Pero políticamente se
encuentra en el terreno del conflicto de interés, porque al estar reuniéndose
en nombre de López Obrador con transportistas o autoridades portuarias, por
citar dos áreas donde
Idesa cruza transversalmente
sus negocios, al mantener su silla en el Consejo de Administración de la
empresa familiar, abre la puerta a la percepción que sus acciones y decisiones
sean motivadas por intereses ulteriores.
Los conflictos de interés
rara vez incurren en ilegalidades, pero están permeados por la ilegitimidad.
Si Jiménez Espriú llegara a
ser Secretario de Comunicaciones y Transportes sin renunciar a Idesa y vender,
si tiene, sus acciones en la empresa, el conflicto de interés en el que
incurriría sería análogo al
que cometió el Presidente
Enrique Peña Nieto con su casa blanca. Peña Nieto nunca comprendió que aquello
era un conflicto de interés, que detonó la espiral de desaprobación a su
gestión que galvanizó la ira en su contra.
López Obrador, a quien le
importa muy poco el tema de la ética en el servicio público, ha guardado silencio.
No así en otro tema similar, planteado por Anaya, con el constructor José María
Rioboó, su asesor en temas de infraestructura, a quien cuando fue jefe de
gobierno de la Ciudad de México le dio obra pública mediante adjudicaciones
directas.
López Obrador dijo que no
había habido nada irregular en las adjudicaciones y que fueron auditadas.
En efecto, su gobierno las
entregó y su gobierno las auditó. La entonces Secretaria del Medio Ambiente,
Claudia Sheinbaun, garantizó la pulcritud del proceso pero, igualmente, ordenó
que el proceso de adjudicación de la obra se reservara por 25 años. Es decir,
nadie podía revisar lo que se había hecho en una obra pública que, por
definición, debería de ser lo más transparente posible porque precisamente en
ese sector es donde las posibilidades de corrupción se potencian.
En la defensa de su amigo
Rioboó, López Obrador trazó una comparación interesante. Recordó que el nuevo
hangar presidencial también se dio mediante una adjudicación directa a un amigo
de Peña Nieto, el empresario Juan Armando Hinojosa. Esa obra fue por alrededor
de 210 millones de pesos, cuyo costo fue revisado por la Auditoría Superior de
la Federación. Es decir, el gobierno no escondió el valor de esa obra -cuyos
detalles fueron libremente cuestionados por los medios de comunicación-, contra
la construcción del segundo piso señalada por Anaya, que costó 187 millones de
pesos, pero manejada con un criterio de seguridad nacional.

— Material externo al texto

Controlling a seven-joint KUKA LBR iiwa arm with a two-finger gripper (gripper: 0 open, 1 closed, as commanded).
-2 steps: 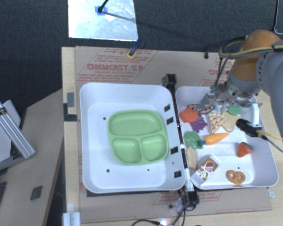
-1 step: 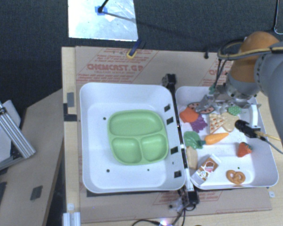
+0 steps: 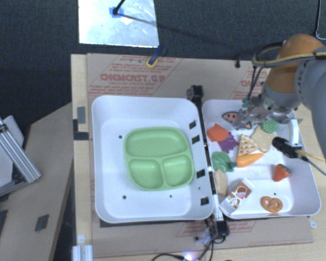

Lo mismo hizo Sheinbaum, como
delegada en Tlalpan, de los permisos de ampliación del colegio “Enrique
Rebsamen”, que se colapsó por los sismos del año pasado.
Como en el caso de Jiménez
Espriú, el de Rioboó tampoco significa que haya ilegalidades, pero refleja un
patrón de comportamiento político de discrecionalidad y doble rasero. La
exigencia de ética política y honestidad en los demás; opacidad sin controles externos
en casa. Esta doble cara atenta contra la consolidación de un sistema de
rendición de cuentas y equilibrios, que han venido trabajando por años personas
y organizaciones de la sociedad civil, algunas, por cierto, que trabajan con
López Obrador y Sheinbaum.
Un sistema de pesos y
contrapesos no está en el ánimo de López Obrador, como lo reveló en una
entrevista de radio ayer Jiménez Espriú, quien dijo que le comentó que no se
preocupara, que “ya no saben qué inventar para atacarlo”.
No acepta que en un sistema
democrático, la transparencia ayuda a evitar abusos del poder y reduce la
impunidad. Si llega López Obrador a la Presidencia, dados sus antecedentes,
habrá que estar atentos para que no frene la consolidación de la democracia en
México.
Nota: En la columna anterior, se mencionó que
José Antonio Meade era Secretario de Hacienda en 2011. En efecto, pero cuando
presidió el Consejo de Administración de Pemex era Secretario de Energía, cargo
que ostentó del 7 de enero al 9 de noviembre de ese año.